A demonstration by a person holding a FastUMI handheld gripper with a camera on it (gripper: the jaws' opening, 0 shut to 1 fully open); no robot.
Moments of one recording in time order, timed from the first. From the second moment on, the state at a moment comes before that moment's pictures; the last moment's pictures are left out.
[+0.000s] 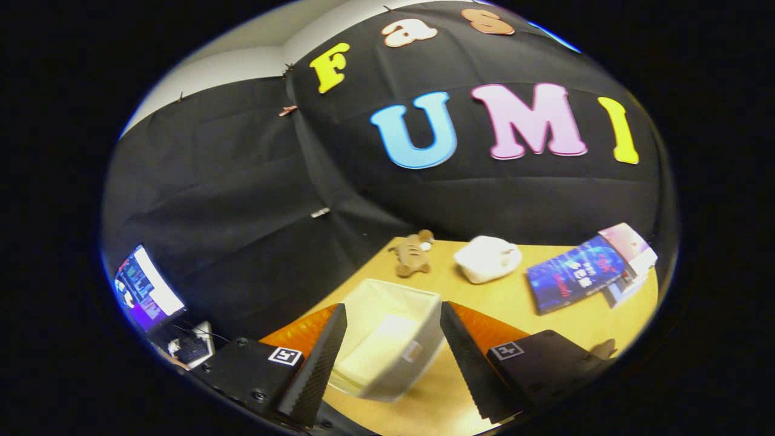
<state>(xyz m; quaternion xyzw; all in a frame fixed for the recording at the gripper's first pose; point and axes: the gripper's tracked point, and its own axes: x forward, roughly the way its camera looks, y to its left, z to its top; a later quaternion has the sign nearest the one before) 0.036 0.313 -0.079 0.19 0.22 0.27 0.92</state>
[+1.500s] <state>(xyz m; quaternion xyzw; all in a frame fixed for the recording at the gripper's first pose) 0.007 0.105 -0.388 0.07 0.44 0.04 0.89</state>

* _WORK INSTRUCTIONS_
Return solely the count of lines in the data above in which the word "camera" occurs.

* _ANSWER TO THIS TASK_
2